When presenting, focus on the logic of your research study:
Problem → gap → question → methods → results → interpretation → why it matters
Every slide should help answer one of these questions:
What did you study?
What did you find?
Why does it matter?
Avoid long literature reviews, step-by-step procedure details, overly technical statistical language, dense tables you will not explain, repeated text, and claims that go beyond your data.
Use more visuals than text in your poster/presentation slides.
Results should be the clearest part of the presentation. Use figures and tables with takeaway titles, not generic labels. Explain what the numbers mean in plain language, including direction, size, significance, and practical or clinical meaning when relevant.
Prepare backup slides for extra methods details, instrument definitions, supporting results, subgroup details, validation statistics, complicated figures, or anything you mention but do not show in the main presentation.
Have your final presentation saved in more than one location, a searchable copy of your written document, backup slides, a plain-language explanation of your main decisions and findings, and a technology backup plan.
Why this study?
What gap does the study address, and why does it matter?
Why these choices?
Why this dataset, sample, design, model, covariates, or instrument?
Why did you use this statistical analysis?
What do the numbers mean?
Can you explain the findings in plain language?
How strong are the findings?
Are they statistically, practically, or clinically meaningful?
What are the study limitations?
How do limitations affect interpretation or generalizability?
What next?
What study would better answer the question with more time or resources?
Common mistakes include:
scheduling too early,
preparing only for the slide presentation,
spending too much time on background,
running out of time for results,
using unexplained technical language,
restating results instead of interpreting them,
overclaiming,
and assuming the defense automatically completes all graduation requirements.
Immediately after the defense, you need to send written next steps by email to your committee members
Then, update your presentation and written document based on committee feedback.
Send the revised materials to your committee for final approval.
Once final approval is granted, send the MS write-up signature page to your committee through DocuSign.
You must also present your work at the Department MS presentations event.
Passing the defense does not necessarily mean you are fully done. Revisions, final approval, committee signatures, department presentation requirements, and other graduation requirements may still need to be completed.
Yes.
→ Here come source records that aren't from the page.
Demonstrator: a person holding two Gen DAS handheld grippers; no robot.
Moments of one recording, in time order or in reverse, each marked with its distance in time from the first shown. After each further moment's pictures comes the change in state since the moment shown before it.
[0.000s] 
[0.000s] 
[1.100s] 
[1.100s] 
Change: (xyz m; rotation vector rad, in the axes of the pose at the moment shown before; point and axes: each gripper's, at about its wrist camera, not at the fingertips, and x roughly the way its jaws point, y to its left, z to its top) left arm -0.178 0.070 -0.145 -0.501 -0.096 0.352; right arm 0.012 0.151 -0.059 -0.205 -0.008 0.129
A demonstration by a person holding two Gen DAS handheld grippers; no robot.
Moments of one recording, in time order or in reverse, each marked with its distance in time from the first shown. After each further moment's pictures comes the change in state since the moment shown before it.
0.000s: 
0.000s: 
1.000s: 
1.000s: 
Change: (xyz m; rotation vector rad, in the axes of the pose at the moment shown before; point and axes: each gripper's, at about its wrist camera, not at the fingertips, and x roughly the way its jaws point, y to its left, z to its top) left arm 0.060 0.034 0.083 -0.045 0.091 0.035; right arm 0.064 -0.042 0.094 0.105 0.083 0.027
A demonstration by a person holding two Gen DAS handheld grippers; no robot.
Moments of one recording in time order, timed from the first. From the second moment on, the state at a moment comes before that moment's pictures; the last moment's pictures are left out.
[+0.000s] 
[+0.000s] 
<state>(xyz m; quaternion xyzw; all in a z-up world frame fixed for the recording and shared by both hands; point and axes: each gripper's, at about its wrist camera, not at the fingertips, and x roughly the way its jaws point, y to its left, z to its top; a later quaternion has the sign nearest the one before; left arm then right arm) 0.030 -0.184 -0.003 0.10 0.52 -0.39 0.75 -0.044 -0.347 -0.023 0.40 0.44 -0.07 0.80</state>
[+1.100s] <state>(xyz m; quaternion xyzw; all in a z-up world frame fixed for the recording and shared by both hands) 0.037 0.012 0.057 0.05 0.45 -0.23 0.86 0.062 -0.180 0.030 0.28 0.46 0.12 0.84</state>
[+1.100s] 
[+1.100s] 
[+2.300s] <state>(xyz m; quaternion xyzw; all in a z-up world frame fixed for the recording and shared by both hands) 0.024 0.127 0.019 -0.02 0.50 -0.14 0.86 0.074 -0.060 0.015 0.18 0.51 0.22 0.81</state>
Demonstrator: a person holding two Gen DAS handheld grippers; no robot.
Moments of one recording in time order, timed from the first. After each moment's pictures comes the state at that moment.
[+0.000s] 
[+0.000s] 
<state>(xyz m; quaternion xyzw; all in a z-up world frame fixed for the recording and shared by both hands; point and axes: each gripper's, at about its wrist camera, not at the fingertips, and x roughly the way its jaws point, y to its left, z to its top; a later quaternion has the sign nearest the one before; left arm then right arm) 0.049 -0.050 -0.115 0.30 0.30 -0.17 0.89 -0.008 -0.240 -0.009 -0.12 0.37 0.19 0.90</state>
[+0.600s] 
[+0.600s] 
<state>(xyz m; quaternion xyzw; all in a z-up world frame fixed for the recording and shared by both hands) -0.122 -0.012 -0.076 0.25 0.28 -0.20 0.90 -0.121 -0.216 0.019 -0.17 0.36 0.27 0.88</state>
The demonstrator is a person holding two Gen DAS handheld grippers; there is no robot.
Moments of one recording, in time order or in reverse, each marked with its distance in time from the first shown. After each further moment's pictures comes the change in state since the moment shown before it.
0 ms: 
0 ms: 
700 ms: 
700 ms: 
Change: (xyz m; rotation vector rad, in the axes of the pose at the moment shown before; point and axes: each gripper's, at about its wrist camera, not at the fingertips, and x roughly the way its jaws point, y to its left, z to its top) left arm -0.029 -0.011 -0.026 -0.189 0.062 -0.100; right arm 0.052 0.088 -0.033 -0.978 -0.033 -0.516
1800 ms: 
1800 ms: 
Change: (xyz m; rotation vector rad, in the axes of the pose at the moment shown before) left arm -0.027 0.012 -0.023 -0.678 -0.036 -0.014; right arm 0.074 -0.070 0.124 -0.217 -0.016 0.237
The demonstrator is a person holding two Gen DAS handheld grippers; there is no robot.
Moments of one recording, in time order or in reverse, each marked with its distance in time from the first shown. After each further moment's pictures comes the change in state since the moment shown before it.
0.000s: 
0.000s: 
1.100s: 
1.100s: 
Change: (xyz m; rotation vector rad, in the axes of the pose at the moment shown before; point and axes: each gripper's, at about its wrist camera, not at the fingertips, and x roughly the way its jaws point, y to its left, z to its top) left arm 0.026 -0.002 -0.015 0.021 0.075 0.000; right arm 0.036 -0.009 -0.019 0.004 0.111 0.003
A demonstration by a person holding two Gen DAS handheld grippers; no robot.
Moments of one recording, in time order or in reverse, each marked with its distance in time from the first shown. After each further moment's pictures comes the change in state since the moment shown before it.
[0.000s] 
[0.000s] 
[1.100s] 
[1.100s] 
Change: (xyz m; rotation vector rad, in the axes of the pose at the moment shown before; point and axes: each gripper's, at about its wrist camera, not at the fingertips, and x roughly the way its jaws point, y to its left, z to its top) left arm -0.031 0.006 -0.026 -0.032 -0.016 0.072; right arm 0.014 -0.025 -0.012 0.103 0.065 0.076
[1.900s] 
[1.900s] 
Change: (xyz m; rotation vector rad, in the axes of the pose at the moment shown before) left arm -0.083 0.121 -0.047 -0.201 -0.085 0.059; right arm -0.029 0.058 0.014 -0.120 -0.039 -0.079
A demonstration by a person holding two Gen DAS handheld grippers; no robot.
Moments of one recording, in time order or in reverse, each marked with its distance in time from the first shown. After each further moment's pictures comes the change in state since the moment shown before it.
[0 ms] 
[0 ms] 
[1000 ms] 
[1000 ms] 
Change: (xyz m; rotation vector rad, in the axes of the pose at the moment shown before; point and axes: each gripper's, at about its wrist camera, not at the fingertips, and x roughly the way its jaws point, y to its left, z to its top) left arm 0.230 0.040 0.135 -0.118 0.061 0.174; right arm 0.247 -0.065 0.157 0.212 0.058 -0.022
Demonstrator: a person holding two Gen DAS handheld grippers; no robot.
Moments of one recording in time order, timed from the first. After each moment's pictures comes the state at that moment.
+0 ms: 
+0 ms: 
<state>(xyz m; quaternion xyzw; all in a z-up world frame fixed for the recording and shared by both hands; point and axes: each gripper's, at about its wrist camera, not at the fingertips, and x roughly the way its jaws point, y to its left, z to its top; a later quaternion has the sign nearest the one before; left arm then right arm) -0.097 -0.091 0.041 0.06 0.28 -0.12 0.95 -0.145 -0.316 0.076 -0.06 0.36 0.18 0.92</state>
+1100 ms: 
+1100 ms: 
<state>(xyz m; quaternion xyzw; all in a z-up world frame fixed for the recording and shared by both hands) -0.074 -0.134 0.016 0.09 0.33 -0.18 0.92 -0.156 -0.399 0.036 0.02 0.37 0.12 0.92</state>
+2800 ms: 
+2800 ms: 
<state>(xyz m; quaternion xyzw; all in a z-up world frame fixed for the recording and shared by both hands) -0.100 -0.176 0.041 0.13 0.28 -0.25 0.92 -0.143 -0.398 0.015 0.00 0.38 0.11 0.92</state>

Students must present their work at the Department MS presentations event, either as a poster or oral presentation. This is separate from the defense and may be open to a broader audience.
Before the defense, make sure you can:
Explain your study in a concise manner (practice versions explaining your research in 1 sentence, in 30 seconds, or in 2 minutes).
Stay within the presentation time limit of 10 minutes (projects) or 15 minutes (thesis).
Clearly explain your methods, results, limitations, and main conclusion.
Interpret your results rather than just describe them.
Explain what your findings mean and why they matter.
Anticipate and practice answering likely committee questions.